# WHAT IS EXPECTED:
Leaving out the images, return the data below exactly as it is written.

START DATA EXTRACTS

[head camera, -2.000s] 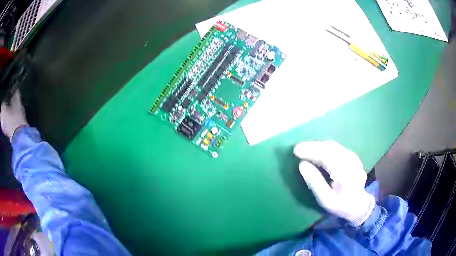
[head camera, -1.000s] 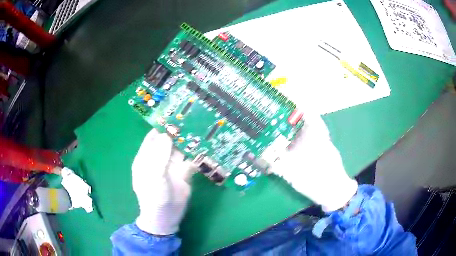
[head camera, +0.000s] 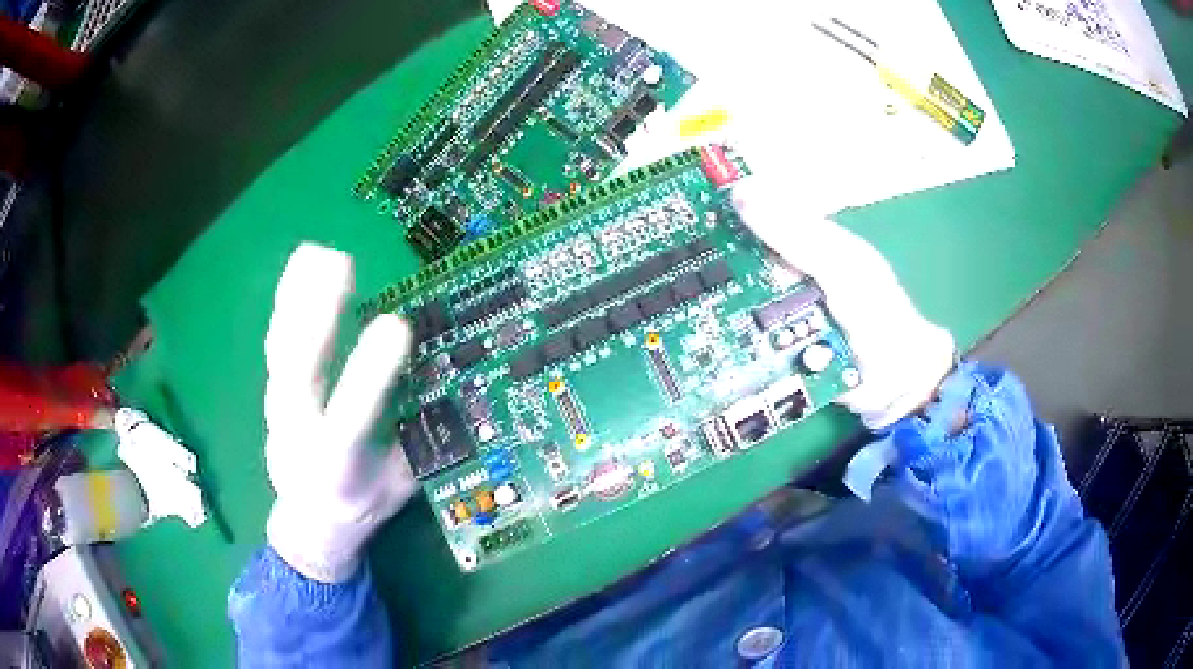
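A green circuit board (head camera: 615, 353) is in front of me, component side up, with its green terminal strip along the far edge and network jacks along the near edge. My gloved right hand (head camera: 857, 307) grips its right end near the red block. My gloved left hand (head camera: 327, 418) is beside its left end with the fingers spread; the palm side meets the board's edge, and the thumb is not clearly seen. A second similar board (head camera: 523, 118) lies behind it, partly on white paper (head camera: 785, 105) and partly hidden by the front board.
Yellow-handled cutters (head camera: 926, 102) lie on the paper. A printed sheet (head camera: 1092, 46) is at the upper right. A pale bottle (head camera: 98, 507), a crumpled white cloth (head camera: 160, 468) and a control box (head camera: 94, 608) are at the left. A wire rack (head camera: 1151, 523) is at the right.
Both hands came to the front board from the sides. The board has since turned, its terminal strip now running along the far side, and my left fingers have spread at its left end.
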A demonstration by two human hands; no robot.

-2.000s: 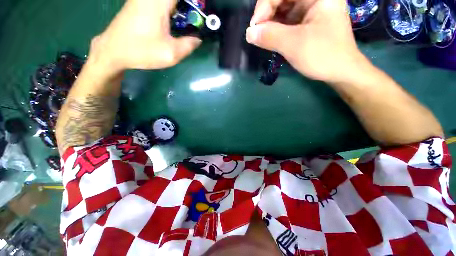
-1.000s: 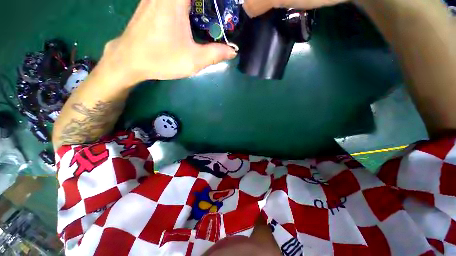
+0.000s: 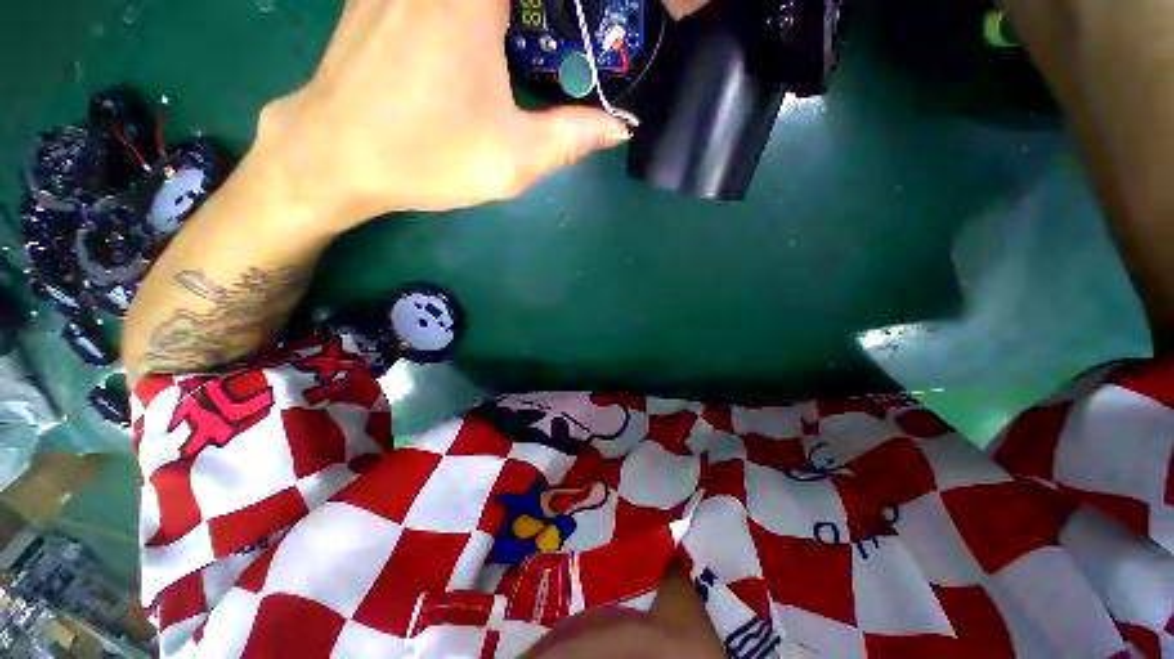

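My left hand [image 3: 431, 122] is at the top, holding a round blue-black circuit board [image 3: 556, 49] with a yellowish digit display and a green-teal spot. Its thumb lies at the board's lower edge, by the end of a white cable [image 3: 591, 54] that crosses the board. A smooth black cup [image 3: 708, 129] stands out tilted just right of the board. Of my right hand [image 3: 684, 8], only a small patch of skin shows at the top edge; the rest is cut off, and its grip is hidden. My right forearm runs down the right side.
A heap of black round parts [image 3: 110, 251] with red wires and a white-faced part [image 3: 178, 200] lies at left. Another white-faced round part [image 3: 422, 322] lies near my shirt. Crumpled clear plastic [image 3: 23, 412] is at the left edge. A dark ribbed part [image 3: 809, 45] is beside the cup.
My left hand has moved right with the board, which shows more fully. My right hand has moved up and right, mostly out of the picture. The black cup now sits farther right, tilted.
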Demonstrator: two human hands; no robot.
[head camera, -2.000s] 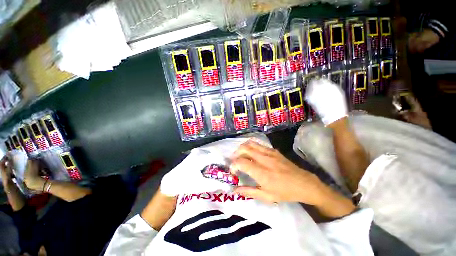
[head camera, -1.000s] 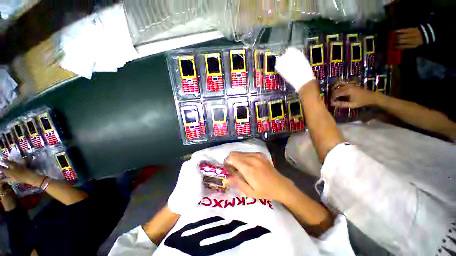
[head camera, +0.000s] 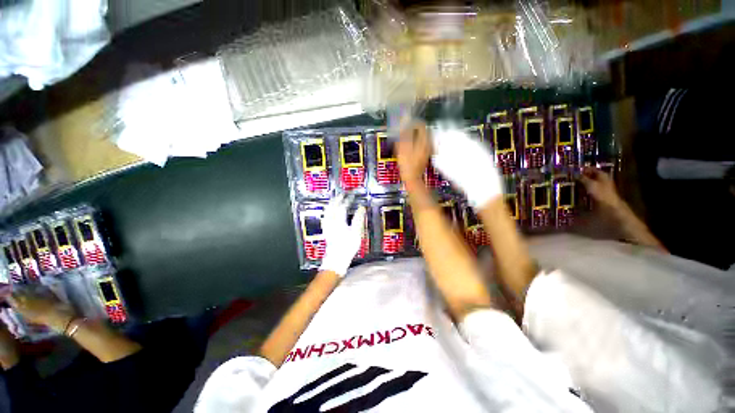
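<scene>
My left hand (head camera: 344, 235), in a white glove, lies over the lower row of a clear phone tray (head camera: 296, 200), fingers somewhat apart, covering most of a phone in the second pocket; its grip is hidden. My right hand (head camera: 414, 152), bare and blurred, reaches over the upper row beside a phone (head camera: 388, 159); whether it holds anything cannot be told. Red keypad phones with yellow frames lie in the tray, such as one at the upper left (head camera: 315, 165) and one in the lower row (head camera: 392, 229).
A neighbour's gloved hand (head camera: 470, 168) is close right of my right hand. Another bare hand (head camera: 600, 187) is at the right trays. Clear plastic pieces (head camera: 524, 48), stacked clear trays (head camera: 290, 68) and white sheets (head camera: 173, 113) lie behind. A left neighbour's hands work at another tray (head camera: 64, 278).
Both my hands have left my chest, where they held a phone, and moved forward over the tray. The view has tilted, so the trays sit lower. The neighbour's gloved hand remains near the upper row.
</scene>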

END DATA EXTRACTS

# RESULT FOR THIS TASK:
[head camera, -2.000s] 
[head camera, -1.000s] 
[head camera, +0.000s] 
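A green circuit board (head camera: 615, 353) is in front of me, component side up, with its green terminal strip along the far edge and network jacks along the near edge. My gloved right hand (head camera: 857, 307) grips its right end near the red block. My gloved left hand (head camera: 327, 418) is beside its left end with the fingers spread; the palm side meets the board's edge, and the thumb is not clearly seen. A second similar board (head camera: 523, 118) lies behind it, partly on white paper (head camera: 785, 105) and partly hidden by the front board.
Yellow-handled cutters (head camera: 926, 102) lie on the paper. A printed sheet (head camera: 1092, 46) is at the upper right. A pale bottle (head camera: 98, 507), a crumpled white cloth (head camera: 160, 468) and a control box (head camera: 94, 608) are at the left. A wire rack (head camera: 1151, 523) is at the right.
Both hands came to the front board from the sides. The board has since turned, its terminal strip now running along the far side, and my left fingers have spread at its left end.
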A demonstration by two human hands; no robot.

-2.000s: 
-1.000s: 
+0.000s: 

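My left hand [image 3: 431, 122] is at the top, holding a round blue-black circuit board [image 3: 556, 49] with a yellowish digit display and a green-teal spot. Its thumb lies at the board's lower edge, by the end of a white cable [image 3: 591, 54] that crosses the board. A smooth black cup [image 3: 708, 129] stands out tilted just right of the board. Of my right hand [image 3: 684, 8], only a small patch of skin shows at the top edge; the rest is cut off, and its grip is hidden. My right forearm runs down the right side.
A heap of black round parts [image 3: 110, 251] with red wires and a white-faced part [image 3: 178, 200] lies at left. Another white-faced round part [image 3: 422, 322] lies near my shirt. Crumpled clear plastic [image 3: 23, 412] is at the left edge. A dark ribbed part [image 3: 809, 45] is beside the cup.
My left hand has moved right with the board, which shows more fully. My right hand has moved up and right, mostly out of the picture. The black cup now sits farther right, tilted.
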Demonstrator: two human hands; no robot.
[head camera, -2.000s] 
[head camera, -1.000s] 
[head camera, +0.000s] 
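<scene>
My left hand (head camera: 344, 235), in a white glove, lies over the lower row of a clear phone tray (head camera: 296, 200), fingers somewhat apart, covering most of a phone in the second pocket; its grip is hidden. My right hand (head camera: 414, 152), bare and blurred, reaches over the upper row beside a phone (head camera: 388, 159); whether it holds anything cannot be told. Red keypad phones with yellow frames lie in the tray, such as one at the upper left (head camera: 315, 165) and one in the lower row (head camera: 392, 229).
A neighbour's gloved hand (head camera: 470, 168) is close right of my right hand. Another bare hand (head camera: 600, 187) is at the right trays. Clear plastic pieces (head camera: 524, 48), stacked clear trays (head camera: 290, 68) and white sheets (head camera: 173, 113) lie behind. A left neighbour's hands work at another tray (head camera: 64, 278).
Both my hands have left my chest, where they held a phone, and moved forward over the tray. The view has tilted, so the trays sit lower. The neighbour's gloved hand remains near the upper row.
</scene>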

This answer is finished.